Muhtemel Kambalda tipi

  • Maggie Hays ve Emily Ann, Johnstone Gölü Yeşiltaş Kuşağı, Batı Avustralya
  • Waterloo Nikel Yatağı, Agnew-Wiluna Greenstone Kemeri, Batı Avustralya

Ayrıca bakınız

Referanslar

  • Arndt, N .; Lesher, C. M .; Barnes, S. J. (2008). Komatiit. Cambridge: Cambridge University Press. ISBN  978-0-521-87474-8.
  • Bekker, A .; Arpa, M.E .; Fiorentini, M. L .; Rouxel, O. J .; Rumble, D .; Beresford, S.W. (2009). "Archean Komatiite Tarafından Barındırılan Nikel Yataklarındaki Atmosferik Sülfür". Bilim. 326 (5956): 1086–1089. doi:10.1126 / science.1177742.
  • Gresham, J. J .; Loftus-Hills, G.D. (1981). "Kambalda nikel sahasının jeolojisi, Batı Avustralya". Ekonomik Jeoloji. 76 (6): 1373–1416. doi:10.2113 / gsecongeo.76.6.1373.
  • Hill, R. E. T .; Gole, M. J .; Barnes, S. J. (1990). Komatiitlerin fiziksel volkanolojisi: Doğu Goldfields Eyaleti, Yilgarn Bloğu, Batı Avustralya, Kalgoorlie ve Wiluna arasındaki komatitler için bir alan kılavuzu. Perth: Avustralya Jeoloji Derneği. ISBN  0-909869-55-3.
  • Lesher, C. M .; Barnes, S. J. (2009). "Komatiite-İlişkili Ni-Cu- (PGE) Yatakları". Li, C .; Ripley, E. M. (editörler). Magmatik Ni-Cu-PGE Yatakları: Genetik Modeller ve Keşif. Çin Jeolojik Yayınevi. s. 27–101.
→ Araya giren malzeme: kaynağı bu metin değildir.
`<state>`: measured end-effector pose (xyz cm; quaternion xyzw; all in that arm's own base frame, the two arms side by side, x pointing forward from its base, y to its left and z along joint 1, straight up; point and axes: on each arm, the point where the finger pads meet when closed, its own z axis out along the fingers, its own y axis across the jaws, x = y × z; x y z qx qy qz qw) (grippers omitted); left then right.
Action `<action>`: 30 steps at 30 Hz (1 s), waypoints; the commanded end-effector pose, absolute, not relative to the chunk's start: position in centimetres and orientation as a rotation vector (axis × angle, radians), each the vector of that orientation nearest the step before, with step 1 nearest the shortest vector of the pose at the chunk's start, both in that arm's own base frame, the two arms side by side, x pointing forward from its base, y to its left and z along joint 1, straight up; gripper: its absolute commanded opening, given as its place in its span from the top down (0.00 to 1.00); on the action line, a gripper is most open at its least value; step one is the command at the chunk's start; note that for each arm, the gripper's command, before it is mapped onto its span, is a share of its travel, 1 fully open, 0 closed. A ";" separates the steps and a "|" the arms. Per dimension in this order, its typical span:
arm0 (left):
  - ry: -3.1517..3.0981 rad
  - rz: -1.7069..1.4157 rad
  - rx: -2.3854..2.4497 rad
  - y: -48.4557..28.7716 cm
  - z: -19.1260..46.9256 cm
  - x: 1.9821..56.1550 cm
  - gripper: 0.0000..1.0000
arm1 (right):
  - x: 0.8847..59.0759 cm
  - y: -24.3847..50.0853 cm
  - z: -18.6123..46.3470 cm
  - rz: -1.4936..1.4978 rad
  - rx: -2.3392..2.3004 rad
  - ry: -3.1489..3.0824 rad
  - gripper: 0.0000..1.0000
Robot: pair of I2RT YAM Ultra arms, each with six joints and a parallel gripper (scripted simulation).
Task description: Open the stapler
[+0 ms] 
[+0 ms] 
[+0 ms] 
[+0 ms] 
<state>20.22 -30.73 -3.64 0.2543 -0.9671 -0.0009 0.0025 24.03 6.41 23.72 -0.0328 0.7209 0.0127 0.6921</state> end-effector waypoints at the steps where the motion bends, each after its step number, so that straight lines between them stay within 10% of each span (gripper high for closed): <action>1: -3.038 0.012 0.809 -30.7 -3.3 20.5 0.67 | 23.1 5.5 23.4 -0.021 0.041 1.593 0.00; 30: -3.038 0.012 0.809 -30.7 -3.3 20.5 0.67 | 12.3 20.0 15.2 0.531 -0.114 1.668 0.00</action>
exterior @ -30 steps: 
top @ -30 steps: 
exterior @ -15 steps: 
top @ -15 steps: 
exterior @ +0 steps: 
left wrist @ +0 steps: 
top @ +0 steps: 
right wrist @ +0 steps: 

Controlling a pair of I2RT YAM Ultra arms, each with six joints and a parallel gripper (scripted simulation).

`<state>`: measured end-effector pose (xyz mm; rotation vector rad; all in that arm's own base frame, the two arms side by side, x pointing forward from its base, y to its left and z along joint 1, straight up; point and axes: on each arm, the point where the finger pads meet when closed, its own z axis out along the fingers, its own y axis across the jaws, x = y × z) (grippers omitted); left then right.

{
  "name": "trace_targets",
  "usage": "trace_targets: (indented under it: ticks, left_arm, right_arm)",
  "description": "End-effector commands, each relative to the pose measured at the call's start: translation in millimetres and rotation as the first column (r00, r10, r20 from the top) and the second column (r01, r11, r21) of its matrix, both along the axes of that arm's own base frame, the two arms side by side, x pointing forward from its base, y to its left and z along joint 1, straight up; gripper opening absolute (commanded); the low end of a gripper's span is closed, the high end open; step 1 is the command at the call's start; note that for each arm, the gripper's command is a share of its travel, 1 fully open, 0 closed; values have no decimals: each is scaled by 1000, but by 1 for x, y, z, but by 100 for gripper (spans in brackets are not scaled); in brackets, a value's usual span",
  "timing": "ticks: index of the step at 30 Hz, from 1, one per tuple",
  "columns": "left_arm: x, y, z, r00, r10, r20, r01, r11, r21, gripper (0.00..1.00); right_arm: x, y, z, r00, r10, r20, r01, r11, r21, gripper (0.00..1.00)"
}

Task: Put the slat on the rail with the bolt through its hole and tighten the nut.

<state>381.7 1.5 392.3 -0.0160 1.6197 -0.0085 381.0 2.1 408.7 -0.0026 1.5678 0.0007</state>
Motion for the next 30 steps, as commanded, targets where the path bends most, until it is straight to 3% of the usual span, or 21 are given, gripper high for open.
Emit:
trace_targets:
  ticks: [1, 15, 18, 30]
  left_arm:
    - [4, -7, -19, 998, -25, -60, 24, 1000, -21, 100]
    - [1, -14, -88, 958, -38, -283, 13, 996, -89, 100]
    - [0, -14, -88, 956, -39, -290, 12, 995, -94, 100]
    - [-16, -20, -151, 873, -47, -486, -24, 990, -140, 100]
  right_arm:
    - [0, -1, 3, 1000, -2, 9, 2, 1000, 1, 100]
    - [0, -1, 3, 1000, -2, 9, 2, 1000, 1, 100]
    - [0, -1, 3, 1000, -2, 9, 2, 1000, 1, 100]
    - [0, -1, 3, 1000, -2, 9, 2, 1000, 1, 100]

  • Lesher, C.M. ve Keays, R.R., 2002, Komatiite-Associated Ni-Cu- (PGE) Deposits: Mineralogy, Geochemistry, and Genesis, in L.J. Cabri (Editör), Platin Grubu Elementlerin Jeolojisi, Jeokimyası, Mineralojisi ve Mineral Yararlanması, Kanada Madencilik, Metalurji ve Petrol Enstitüsü, Özel Cilt 54, s. 579-617
  • Lesher, C.M., 1989, Komatiite ile ilişkili nikel sülfit yatakları, Bölüm 5, J.A., Whitney ve A.J. Naldrett (Editörler), Magmalarla İlişkili Cevher Birikimi, Ekonomik Jeolojide İncelemeler, c. 4, Economic Geology Publishing Company, El Paso, s. 45-101
  • Lesher, C. M .; Goodwin, A. M .; Campbell, I. H .; Gorton, M.P. (1986). "Kanada'nın Superior Eyaletindeki cevherle ilişkili ve çorak, felsik metavolkanik kayaların eser element jeokimyası". Kanada Yer Bilimleri Dergisi. 23 (2): 222–237. doi:10.1139 / e86-025.
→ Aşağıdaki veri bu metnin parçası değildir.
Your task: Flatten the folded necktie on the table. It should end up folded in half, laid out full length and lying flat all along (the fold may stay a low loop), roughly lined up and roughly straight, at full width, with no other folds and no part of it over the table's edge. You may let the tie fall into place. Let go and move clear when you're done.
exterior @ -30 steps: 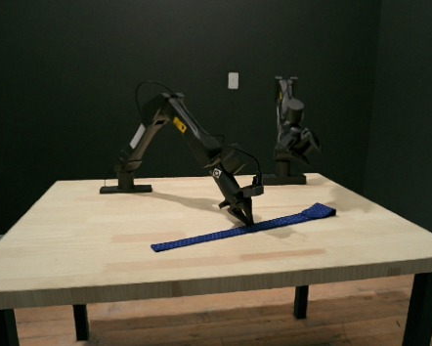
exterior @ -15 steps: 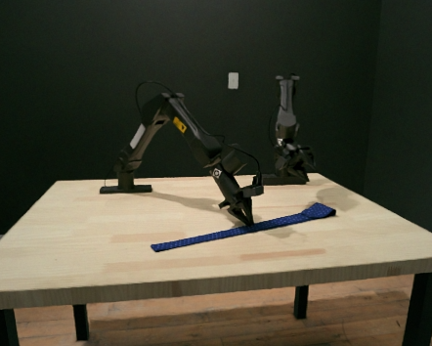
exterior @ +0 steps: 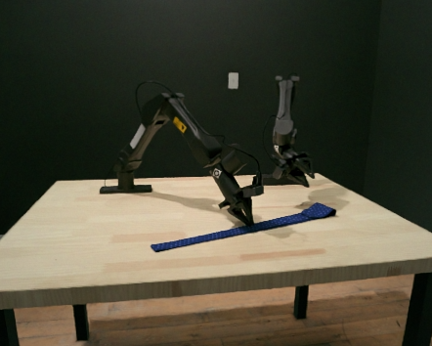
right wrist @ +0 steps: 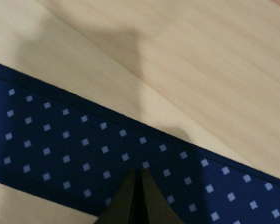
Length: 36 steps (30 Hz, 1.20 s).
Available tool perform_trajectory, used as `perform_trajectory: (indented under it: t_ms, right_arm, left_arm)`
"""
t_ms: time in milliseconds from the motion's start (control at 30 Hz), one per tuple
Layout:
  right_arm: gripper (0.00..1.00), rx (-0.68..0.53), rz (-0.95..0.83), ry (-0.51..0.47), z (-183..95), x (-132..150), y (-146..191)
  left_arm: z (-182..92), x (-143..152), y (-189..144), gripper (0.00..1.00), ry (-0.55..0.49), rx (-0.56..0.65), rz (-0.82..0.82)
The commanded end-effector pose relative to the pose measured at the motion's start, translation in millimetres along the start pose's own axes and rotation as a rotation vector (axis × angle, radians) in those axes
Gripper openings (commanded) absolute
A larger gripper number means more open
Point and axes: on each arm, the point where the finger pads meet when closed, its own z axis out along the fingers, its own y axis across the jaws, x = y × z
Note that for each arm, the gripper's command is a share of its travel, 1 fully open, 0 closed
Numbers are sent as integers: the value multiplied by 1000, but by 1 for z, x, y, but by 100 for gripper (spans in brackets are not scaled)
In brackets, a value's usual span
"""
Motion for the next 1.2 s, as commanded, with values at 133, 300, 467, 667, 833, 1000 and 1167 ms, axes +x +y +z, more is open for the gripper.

  • Lesher, C.M., Arndt, N.T. ve Groves, D.I., 1984, Kambalda, Batı Avustralya'daki komatiitle ilişkili nikel sülfit yataklarının Genesis: A distal volkanik model, Buchanan, D.L. ve Jones, M.J. (Editörler), Mafik ve Ultramafik Kayaçlarda Sülfür YataklarıMadencilik ve Metalurji Enstitüsü, Londra, s. 70-80.
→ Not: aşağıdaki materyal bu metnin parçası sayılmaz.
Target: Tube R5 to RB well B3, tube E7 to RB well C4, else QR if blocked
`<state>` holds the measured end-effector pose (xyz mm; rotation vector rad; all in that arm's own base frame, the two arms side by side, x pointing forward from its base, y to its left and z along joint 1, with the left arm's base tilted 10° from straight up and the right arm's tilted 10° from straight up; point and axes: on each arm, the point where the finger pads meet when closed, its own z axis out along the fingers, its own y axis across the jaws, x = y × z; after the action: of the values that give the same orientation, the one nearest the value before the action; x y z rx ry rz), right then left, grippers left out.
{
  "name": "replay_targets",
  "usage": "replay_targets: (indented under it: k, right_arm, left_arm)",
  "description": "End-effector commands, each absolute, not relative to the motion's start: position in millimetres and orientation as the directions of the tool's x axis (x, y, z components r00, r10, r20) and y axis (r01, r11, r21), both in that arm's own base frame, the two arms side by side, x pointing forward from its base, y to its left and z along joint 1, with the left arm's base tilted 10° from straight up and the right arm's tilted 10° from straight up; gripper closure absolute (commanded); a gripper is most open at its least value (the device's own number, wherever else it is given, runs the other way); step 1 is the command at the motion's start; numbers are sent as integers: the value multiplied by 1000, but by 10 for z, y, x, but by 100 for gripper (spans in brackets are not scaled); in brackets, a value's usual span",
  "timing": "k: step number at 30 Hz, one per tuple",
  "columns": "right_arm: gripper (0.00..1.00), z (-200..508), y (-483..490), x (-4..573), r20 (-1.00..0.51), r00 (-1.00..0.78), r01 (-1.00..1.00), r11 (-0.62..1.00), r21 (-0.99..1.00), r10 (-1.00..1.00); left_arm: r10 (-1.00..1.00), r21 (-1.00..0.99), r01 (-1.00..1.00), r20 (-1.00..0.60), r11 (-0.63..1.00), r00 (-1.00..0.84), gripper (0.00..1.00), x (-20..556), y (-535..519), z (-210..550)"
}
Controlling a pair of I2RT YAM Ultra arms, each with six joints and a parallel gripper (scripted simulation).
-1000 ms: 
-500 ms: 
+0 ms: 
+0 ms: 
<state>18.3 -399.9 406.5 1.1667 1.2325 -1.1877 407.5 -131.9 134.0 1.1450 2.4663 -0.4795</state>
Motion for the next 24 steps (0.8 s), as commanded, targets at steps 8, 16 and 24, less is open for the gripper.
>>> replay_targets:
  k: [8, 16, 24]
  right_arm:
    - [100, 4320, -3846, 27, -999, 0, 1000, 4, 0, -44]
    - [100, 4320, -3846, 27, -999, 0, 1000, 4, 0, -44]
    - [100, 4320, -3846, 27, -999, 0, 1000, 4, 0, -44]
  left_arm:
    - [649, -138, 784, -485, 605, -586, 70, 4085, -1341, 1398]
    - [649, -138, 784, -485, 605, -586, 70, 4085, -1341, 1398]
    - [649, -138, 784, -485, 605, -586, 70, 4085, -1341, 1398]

  • Mavrogenes, J. A .; O'Neill, H. S. C. (1999). "Basınç, sıcaklık ve oksijen kaçağının sülfidin mafik magmalardaki çözünürlüğü üzerindeki göreli etkileri". Geochimica et Cosmochimica Açta. 63 (7–8): 1173–1180. doi:10.1016 / S0016-7037 (98) 00289-0.
  • Wendlandt, R.F. (1982). "Bazalt ve andezitin sülfür doygunluğu yüksek basınç ve sıcaklıklarda erir". Amerikan Mineralog. 67 (9–10): 877–885.